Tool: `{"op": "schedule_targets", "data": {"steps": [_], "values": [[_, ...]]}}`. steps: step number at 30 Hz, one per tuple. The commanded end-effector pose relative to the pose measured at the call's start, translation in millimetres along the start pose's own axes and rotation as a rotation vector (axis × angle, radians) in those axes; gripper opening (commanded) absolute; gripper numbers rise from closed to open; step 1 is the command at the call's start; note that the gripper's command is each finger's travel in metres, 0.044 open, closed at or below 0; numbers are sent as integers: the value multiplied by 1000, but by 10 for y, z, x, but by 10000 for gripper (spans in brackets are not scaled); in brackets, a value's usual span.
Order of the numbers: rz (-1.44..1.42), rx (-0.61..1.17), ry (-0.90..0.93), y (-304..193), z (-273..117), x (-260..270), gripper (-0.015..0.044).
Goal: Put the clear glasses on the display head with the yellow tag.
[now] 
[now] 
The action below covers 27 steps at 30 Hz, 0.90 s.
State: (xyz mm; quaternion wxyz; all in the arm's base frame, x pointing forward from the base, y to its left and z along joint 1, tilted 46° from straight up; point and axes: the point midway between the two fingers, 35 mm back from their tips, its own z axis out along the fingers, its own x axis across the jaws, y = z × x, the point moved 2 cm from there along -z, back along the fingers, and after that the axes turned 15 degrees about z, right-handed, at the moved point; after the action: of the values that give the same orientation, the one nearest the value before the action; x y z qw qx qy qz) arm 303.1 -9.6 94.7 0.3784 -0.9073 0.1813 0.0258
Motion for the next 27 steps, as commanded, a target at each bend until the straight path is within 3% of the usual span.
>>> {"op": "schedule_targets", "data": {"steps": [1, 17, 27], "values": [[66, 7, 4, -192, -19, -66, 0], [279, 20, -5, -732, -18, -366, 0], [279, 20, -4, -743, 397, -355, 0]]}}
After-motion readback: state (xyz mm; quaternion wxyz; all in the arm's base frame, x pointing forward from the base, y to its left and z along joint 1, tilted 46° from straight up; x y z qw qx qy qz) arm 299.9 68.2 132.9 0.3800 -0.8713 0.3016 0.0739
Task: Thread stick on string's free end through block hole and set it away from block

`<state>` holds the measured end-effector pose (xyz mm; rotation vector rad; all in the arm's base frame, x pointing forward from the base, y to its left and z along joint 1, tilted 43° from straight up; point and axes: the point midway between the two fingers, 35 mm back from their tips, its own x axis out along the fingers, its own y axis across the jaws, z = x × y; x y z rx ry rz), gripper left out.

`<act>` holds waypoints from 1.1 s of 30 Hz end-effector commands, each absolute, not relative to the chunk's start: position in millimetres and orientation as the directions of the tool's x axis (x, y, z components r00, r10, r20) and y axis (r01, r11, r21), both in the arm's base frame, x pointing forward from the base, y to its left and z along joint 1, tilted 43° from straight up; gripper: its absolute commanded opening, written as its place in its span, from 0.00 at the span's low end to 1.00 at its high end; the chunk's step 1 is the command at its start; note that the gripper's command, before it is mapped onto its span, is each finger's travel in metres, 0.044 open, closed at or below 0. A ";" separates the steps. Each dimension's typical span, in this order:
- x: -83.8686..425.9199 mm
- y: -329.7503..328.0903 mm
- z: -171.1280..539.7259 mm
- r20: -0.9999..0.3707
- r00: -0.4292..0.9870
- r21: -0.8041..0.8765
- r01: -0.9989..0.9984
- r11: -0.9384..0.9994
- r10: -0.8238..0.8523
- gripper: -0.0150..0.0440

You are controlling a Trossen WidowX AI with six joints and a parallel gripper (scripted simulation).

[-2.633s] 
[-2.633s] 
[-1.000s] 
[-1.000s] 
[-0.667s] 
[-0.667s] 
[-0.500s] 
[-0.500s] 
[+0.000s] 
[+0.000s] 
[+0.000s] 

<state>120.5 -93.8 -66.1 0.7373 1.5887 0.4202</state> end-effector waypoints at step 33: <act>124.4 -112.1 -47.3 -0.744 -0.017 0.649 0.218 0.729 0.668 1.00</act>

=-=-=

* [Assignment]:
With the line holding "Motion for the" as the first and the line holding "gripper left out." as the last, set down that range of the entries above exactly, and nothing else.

* [Your response]:
Motion for the next 27 steps, as commanded, a target at each bend until the straight path is within 3% of the usual span.
>>> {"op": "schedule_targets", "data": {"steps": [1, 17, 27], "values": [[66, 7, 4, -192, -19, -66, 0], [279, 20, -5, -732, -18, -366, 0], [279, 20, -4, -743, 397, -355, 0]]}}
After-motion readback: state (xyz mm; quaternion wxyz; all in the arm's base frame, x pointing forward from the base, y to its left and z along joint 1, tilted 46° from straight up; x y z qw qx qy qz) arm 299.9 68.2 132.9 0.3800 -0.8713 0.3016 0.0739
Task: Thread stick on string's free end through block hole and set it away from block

`<state>` holds the measured end-effector pose (xyz mm; rotation vector rad; all in the arm's base frame, x pointing forward from the base, y to its left and z along joint 1, tilted 43° from straight up; point and axes: the point midway between the two fingers, 35 mm back from their tips, its own x axis out along the fingers, its own y axis across the jaws, z = x × y; x y z rx ry rz), gripper left out.

This answer requires nothing further.